AE 12: Multiple Logistic Regression

Important

Open RStudio and create a subfolder in your AE folder called “AE-12”.
Go to the Canvas and locate your AE-12 assignment to get started.
Upload the ae-12.qmd and framingham.csv files into the folder you just created.

Packages

library(tidyverse)
library(broom)
library(ggformula)
library(mosaic)
library(knitr)

Data: Framingham study

This data set is from an ongoing cardiovascular study on residents of the town of Framingham, Massachusetts. We want to predict if a randomly selected adult is high risk for heart disease in the next 10 years.

Response variable

TenYearCHD:
- 1: Patient developed heart disease within 10 years of exam
- 0: Patient did not develop heart disease within 10 years of exam

What are my predictor variables?

Based on your group, use the following as your predictor variables.

Group 1:
- BMI: patient’s body mass index
- diabetes: 1 if patient has diabetes, 0 otherwise
Group 2:
- cigsPerDay: number of cigarettes patient smokes per day
- currentSmoker: 1 if current smoker, 0 otherwise
Group 3:
- sysBP: systolic blood pressure (mmHg)
- BPMeds: 1 if they are on blood pressure medication, 0 otherwise
Group 4:
- totChol: total cholesterol (mg/dL)
- prevalentHyp: 1 if patient was hypertensive, 0 otherwise

Exercise 0

Edit the code below to drop any missing values, convert the categorical predictors into factors, and select only the eight variables listed above along with TenYearCHD. Make sure to do those thing in an order that makes sense:

heart_disease <- read_csv("../data/framingham.csv")

Rows: 4240 Columns: 16
── Column specification ────────────────────────────────────────────────────────
Delimiter: ","
dbl (16): male, age, education, currentSmoker, cigsPerDay, BPMeds, prevalent...

ℹ Use `spec()` to retrieve the full column specification for this data.
ℹ Specify the column types or set `show_col_types = FALSE` to quiet this message.

Exercise 1

Fit a logistic regression model predicting TenYearCHD using your two assigned predictors. Write your resulting model on the board in any format you choose.

Exercise 2

For both of your coefficients complete the madlibs below interpreting the value, you may need to edit a bit to make the final sentence grammatically correct:

Quantitative variable: When [variable name] increases by [number], the typical [increase/decrease] in [quantity] is [number], [qualifying statement that makes this different than when we have one predictor].

Quantitative variable: When [variable name] increases by [number], the typical odds-ratio is multiplied by a factor of [number], [qualifying statement that makes this different than when we have one predictor].

Categorical variable: For patients who are [insert category] at the time of examination, the typical [increase/decrease] in [quantity] is [number] vs patients [insert opposite category], [qualifying statement that makes this different than when we have one predictor].

Categorical variable: For patients who are [insert category] at the time of examination, the odds-ratio typically [increases/decreases] by a factor of [number] vs patients [insert opposite category], [qualifying statement that makes this different than when we have one predictor].

Exercise 3

Compute p-values for both of your coefficients using tidy.

Exercise 4

For both of your coefficients write the null and alternative hypotheses (in both symbols and words), the test statistics, and the p-values on the board (just pick them out from the tidy output).
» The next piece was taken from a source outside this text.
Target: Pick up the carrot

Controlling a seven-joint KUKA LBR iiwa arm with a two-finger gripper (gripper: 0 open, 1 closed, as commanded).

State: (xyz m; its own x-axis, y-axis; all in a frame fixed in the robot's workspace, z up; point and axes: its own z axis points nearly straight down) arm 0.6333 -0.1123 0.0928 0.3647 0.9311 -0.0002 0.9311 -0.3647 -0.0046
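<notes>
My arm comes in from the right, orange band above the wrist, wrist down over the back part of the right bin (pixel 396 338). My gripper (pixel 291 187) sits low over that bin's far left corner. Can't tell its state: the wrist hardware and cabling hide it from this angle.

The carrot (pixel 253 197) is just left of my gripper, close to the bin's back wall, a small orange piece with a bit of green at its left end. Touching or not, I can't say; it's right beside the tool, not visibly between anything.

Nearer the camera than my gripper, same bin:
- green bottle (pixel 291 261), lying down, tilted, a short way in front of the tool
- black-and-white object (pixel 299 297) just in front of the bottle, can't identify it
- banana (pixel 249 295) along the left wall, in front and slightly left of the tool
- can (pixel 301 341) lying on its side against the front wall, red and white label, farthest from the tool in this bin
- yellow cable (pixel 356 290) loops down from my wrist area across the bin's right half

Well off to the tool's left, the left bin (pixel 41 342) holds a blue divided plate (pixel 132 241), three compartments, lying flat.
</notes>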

Then, complete the madlibs below interpreting the p-values, you may need to edit the final statements to make them grammatically correct:

Quantitative variable: The [quantity] is [size], so we [do something to] \(H_0\). The data [do/do not] provide sufficient evidence that [variable name] is a statistically significant predictor of [variable], [qualifying statement that makes this different than when we have one predictor].
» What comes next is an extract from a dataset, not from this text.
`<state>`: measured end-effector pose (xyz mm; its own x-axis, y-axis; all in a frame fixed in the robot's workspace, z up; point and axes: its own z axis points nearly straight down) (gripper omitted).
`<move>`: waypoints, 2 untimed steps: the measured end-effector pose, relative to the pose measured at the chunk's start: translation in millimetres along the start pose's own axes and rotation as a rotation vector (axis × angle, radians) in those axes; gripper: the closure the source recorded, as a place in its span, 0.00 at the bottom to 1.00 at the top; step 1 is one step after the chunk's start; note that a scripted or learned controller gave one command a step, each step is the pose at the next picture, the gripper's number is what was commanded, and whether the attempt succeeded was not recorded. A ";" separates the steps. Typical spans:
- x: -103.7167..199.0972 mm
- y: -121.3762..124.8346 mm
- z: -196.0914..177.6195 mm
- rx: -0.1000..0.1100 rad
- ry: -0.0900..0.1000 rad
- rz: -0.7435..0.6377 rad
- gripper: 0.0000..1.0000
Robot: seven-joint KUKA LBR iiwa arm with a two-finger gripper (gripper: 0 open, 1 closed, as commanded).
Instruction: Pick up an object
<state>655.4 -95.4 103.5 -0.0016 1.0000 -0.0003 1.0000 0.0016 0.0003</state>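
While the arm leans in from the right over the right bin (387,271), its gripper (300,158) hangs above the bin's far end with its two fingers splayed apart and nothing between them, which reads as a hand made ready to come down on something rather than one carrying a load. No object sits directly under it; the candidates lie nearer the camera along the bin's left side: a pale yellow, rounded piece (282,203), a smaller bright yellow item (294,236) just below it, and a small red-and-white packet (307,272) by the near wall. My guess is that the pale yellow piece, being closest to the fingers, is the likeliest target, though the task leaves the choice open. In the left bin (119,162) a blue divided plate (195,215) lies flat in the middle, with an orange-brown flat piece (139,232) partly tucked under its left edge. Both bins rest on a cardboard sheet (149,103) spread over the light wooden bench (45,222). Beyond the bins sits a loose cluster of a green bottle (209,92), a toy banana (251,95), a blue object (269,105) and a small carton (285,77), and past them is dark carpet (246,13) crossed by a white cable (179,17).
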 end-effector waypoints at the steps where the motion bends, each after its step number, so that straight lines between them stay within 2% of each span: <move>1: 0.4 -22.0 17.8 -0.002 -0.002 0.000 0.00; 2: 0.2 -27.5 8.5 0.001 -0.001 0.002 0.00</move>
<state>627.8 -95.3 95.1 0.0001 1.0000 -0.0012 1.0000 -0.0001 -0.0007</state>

Categorical variable: The [quantity] is [size], so we [do something to] \(H_0\). The data [do/do not] provide sufficient evidence that [variable name] is a statistically significant predictor of [variable], [qualifying statement that makes this different than when we have one predictor].

Exercise 5

Use tidy to compute 99% confidence intervals for both of your coefficients. Write them on the board.

Exercise 6

Interpret the the confidence intervals below:

Log-odds interpretation (Quantitative):

Odds-ratio interpretation (Quantitative):

Log-odds interpretation (Categorical):

Odds-ratio interpretation (Categorical):

Exercise 7

Fit the full model. I.e. the model using all eight predictors included in the data set.
Use glance to compute the deviance of both models. Which has the better deviance?
Use the anova function to conduct a likelihood ratio test between the model containing your two predictors and the full model.
On the white board, write the null and alternative hypotheses (in both symbols and words), the test statistic, the p-value on the board. 5 What is the conclusion of your test in context?

Submission

Important

To submit the AE:

Render the document to produce the HTML file with all of your work from today’s class.
Upload your QMD and HTML files to the Canvas assignment.